Soudan : début du dialogue pour la paix à Genève
12 août 2024C'est un rendez-vous qui donne un nouvel espoir à ceux qui souhaitent voir la fin de la guerre au Soudan.
Ce 14 août 2024, des discussions doivent débuter à Genève pour voir dans quel mesure il est possible d'obtenir un cessez-le-feu.
L'année dernière, des efforts de médiation des Etats-Unis avaient déjà eu lieu à Djeddah, en Arabie saoudite. Mais ils n'avaient pas abouti.
Des discussions menées par l'ONU à Genève n'avaient pas non plus abouti. L'envoyé spécial du secrétaire général de l'ONU pour le Soudan, l'algérien, Ramtane Lamamra, a toutefois qualifié les négociations de "premier pas encourageant" dans un processus complexe.
Les Etats-Unis espèrent également une percée.
Selon un haut fonctionnaire américain, certains éléments ont changé. Premièrement, l'horreur de la guerre a pris une ampleur insupportable. Deuxièmement, les partenaires des Etats-Unis en Afrique et dans la région du Golfe sont unanimes dans toute la région pour dire que la situation est inacceptable et que personne n'a rien à gagner de la déstabilisation en cours.
Les deux partis prêts à discuter ?
Les parties au conflit ont ainsi émis des signaux positifs modérés.
Le chef des paramilitaires des Forces de soutien rapide (FSR), Mohamed Daglo - connu sous le nom de Hemeti - avait déclaré sur X que son groupe était prêt à mener les discussions de manière constructive.
Le chef de l'armée, le général Abdel Fattah al-Burhan a finalement fait savoir qu'il enverrait lui aussi une délégation à Genève.
Ces pourparlers incluront l'Union africaine, l'Egypte, les Emirats arabes unis et l'ONU en tant qu'observateurs.
Une inclusion judicieuse selon Ahmed Esam de l'ONG Sudan Uprising Germany, qui a pour objectif de mettre en lumière la situation au Soudan. "Le seul point positif de ces discussions est l'inclusion d'autres acteurs de la région qui travaillaient séparément, soit en fournissant des forces sur le terrain, soit en créant des plates-formes de négociations éloignées les unes des autres",explique-t-il au micro de la DW.
Mais, il est également clair que le succès des pourparlers n'est pas garanti, selon Ahmed Esam qui précise que le Soudan se divise actuellement en deux zones contrôlées par les deux adversaires. Il craint que cela conduise à long terme à une situation comme en Libye.
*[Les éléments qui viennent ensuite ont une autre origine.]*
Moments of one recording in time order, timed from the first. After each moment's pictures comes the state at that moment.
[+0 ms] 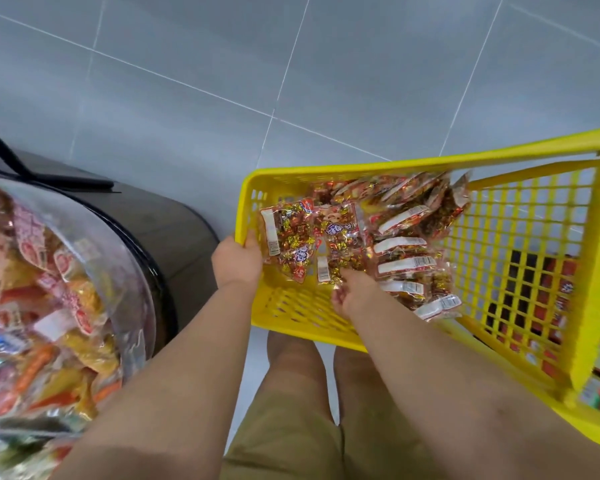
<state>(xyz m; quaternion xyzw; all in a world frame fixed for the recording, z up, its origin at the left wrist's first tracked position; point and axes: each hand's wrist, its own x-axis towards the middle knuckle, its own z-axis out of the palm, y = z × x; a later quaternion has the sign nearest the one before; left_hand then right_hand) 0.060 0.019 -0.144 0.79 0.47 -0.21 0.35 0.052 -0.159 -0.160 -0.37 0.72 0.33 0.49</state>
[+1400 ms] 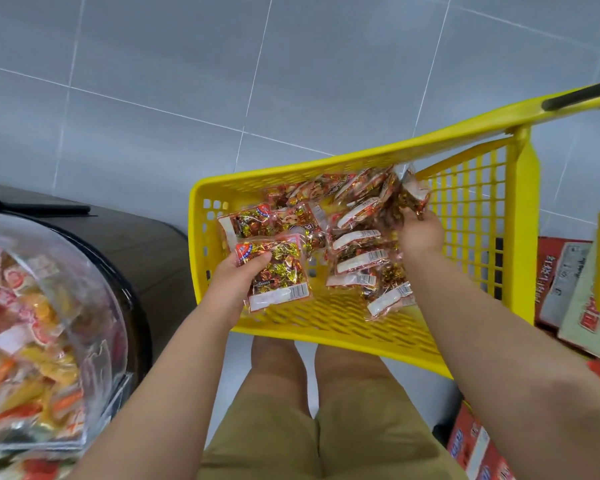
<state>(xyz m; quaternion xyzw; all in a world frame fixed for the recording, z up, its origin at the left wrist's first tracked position) 0.048 -0.037 -0.096 0.54 0.47 -0.31 0.63 0.113 -0.316 -0.151 -0.79 0.48 0.18 0.35</state>
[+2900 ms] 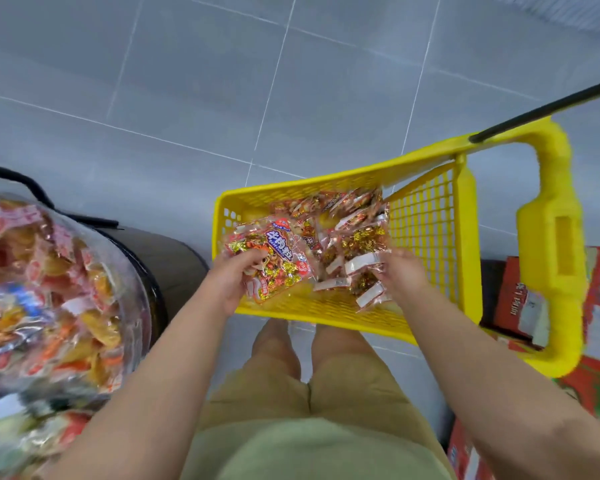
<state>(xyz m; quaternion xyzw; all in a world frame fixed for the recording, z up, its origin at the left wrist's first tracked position) 0.047 -0.025 -0.001 0.52 0.42 -0.29 0.69 0.055 -0.295 -0.056 -0.57 0.53 0.19 0.60</state>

Des milices qui ne pensent qu'à leurs propre intérêts
Hager Ali, politologue à l'institut GIGA de Hambourg, qui a récemment publié une analyse sur la guerre au Soudan, rappelle que "Daglo et Burhan voulaient tous deux imposer leur vision d'un système politique. Mais en raison des énormes défis logistiques liés aux combats, ils ont dû déléguer de nombreuses tâches aux milices locales et recruter partout des combattants et des miliciens. C'est ainsi que le contrôle de la dynamique de guerre leur échappe de plus en plus".
C'est également l'avis de l'expert du Soudan Gerrit Kurtz de la fondation allemande Wissenschaft und Politik (SWP). Les milices utilisent la guerre à leurs propres fins, écrit-il dans une étude.
Et c'est ce qui rend les discussions à venir à Genève si difficiles, explique Hager Ali. Selon elle, "tous les acteurs nationaux ont leurs propres intérêts, qui sont décuplés par la lutte entre Burhan et Daglo au niveau infranational. La situation sur le terrain est devenue plus complexe et doit être abordée différemment dans les pourparlers de paix".
La guerre menée au Soudan est devenue depuis longtemps une lutte complexe par procuration, à laquelle participent de nombreux acteurs.
"La dégradation de la situation a commencé depuis plusieurs années déjà. Et plus une telle crise dure longtemps, plus elle fait rage et déraille complètement, plus la pacification prend du temps", estime Hager Ali.
Une situation humanitaire catastrophique
Une fin des violences serait toutefois urgente au vu de la crise humanitaire au Soudan. L'organisation humanitaire Médecins sans frontières (MSF) a par exemple tiré la sonnette d'alarme : les réserves d'aliments spéciaux pour le traitement des enfants malnutris dans le camp ne suffisent plus que pour deux semaines.
Selon les différentes données, entre 200.000 et un demi-million de personnes déplacées vivent à Zamzam, près de la ville assiégée d'el-Facher, au Darfour.
L'OIM parle actuellement de près de dix millions de personnes déplacées à l'intérieur du pays dans tous les Etats fédéraux du Soudan. En outre, près de 25 millions de personnes - soit environ la moitié de la population - auraient un besoin urgent d'aide humanitaire.